We could talk about resolutions of these – and I probably will in Part 4 – but the important thing is to acknowledge these are issues that have to be addressed.

Resources

If you’re going to run more jobs in parallel you could easily “spike up” resource usage, most notably CPU consumption. Memory use might increase also, though some usage patterns (such as DB2) tend to have a noticeable memory impact. I/O bandwidth and initiators are two more things to think about. In the I/O case it could be seen as a case of this. In any case, we know how to monitor resource usage, don’t we?

Handling Inter-Clone Cross Talk

While logically it might be easy to clone a job, things like locking can make it really difficult.

For example, in (a modified version of) the case above, File A and File B might be updated. These updates might be one per record in the Master file, or just at the end. In either case cloning would introduce some locking issues. It might be possible to resolve these issues – perhaps through partitioning.

Even in the unmodified version clones reading from File A and File B might create I/O bottlenecks. In the DB2 case you’d hope this would have a happy ending.

Scheduling

If you’re going to run multiple copies of a job in parallel you need to adjust the schedule.

There are design decisions like whether you keep clones in lockstep:

Consider this example: Suppose you have a pair of cloned streams – consisting of A0, B0 and C0 in Stream 0 and A1, B1 and C1 in Stream 1. Each Bn logically follows its corresponding An and each Cn follows the corresponding Bn, based on data flows.

  • If you release B0 and B1 only when both An jobs have completed it’s more controlled but probably takes longer.
  • If you release each Bn when the corresponding An completes its’ less controlled but probably takes less time.

The term “Recovery Boundary” is probably useful here as recovering from job failures is the thing that makes the complexity introduced by cloning really matter.

I advocate cloning in powers of two: 2-up then 4-up then 8-up, and so on. A modification to this is 3-up, then 6-up, then 12-up – which has a fairly obvious appeal, when you consider typical data sets.

Automating cloning is a useful aim, whether you want to “dynamically” partition the work or just want to be able to move from, say, 4 streams to 8 without too much trouble. I put the word “dynamically” in quotes as realistically the latest you could decide on the number of clone streams is just before you kick them off. In reality it’s probably much earlier than that.

So you need to solve the problem of how you might do this: The first step would be to decide what’s realistic.
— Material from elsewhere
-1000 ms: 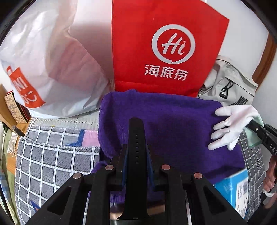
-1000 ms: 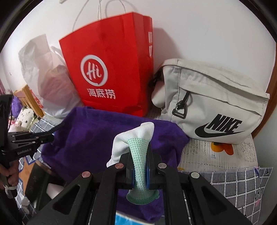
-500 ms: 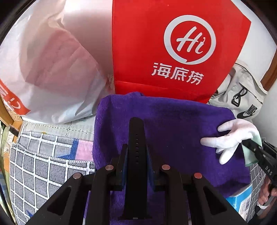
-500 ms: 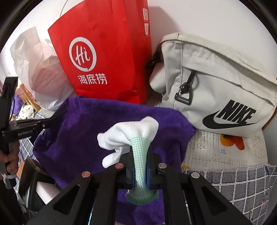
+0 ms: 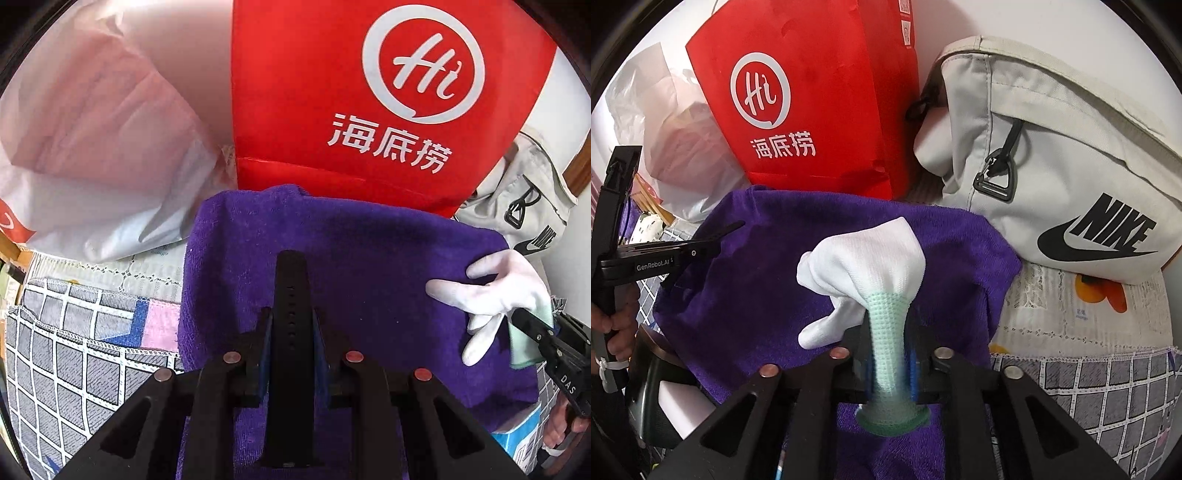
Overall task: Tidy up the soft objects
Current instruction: 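Lower the strap onto the purple towel and open the left tool while the right tool releases the glove there, then move both tools back toward the remaining items on the sheet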
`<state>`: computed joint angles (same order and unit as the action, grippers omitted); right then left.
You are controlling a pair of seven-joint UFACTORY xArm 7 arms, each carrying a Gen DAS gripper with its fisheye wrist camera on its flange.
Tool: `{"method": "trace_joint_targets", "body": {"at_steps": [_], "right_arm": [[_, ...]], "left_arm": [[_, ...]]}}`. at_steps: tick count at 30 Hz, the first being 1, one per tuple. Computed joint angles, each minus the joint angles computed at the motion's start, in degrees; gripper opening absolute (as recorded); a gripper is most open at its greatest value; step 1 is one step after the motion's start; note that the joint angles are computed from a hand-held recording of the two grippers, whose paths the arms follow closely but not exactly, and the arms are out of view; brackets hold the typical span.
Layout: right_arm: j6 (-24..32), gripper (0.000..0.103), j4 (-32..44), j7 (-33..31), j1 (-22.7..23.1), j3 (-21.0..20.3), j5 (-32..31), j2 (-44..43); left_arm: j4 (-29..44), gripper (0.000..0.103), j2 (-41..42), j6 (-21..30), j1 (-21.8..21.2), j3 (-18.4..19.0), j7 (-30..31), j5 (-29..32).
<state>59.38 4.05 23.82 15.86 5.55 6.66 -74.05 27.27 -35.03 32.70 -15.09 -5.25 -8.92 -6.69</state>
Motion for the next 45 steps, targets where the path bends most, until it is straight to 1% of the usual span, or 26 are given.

The second would be to decide what’s needed.



In this post I’ve highlighted some of the issues – mainly for cloning. They’re not terribly different from this you’d encounter if you were pursuing homogeneous parallelism (which you may also need to do). Part 4 will round out the series with some thoughts on implementation.


1 Made with Diagrammix for Mac. I like this particular style, untidy thought it may be. A nice demo is here.

2 There probably are formal diagrams of this type, probably with the letters “UML” attached to them. I don’t claim to be the kind of person who would use one. I just think teasing out the circuit like this is helpful for cloning. It’s the circuit itself I’m attached to.

3 Quite apart from the incompleteness of this approach there are issues with overlap between the data sets (and with CPU). A discussion of double buffering, access methods and I/O scheduling is well beyond the scope of this post.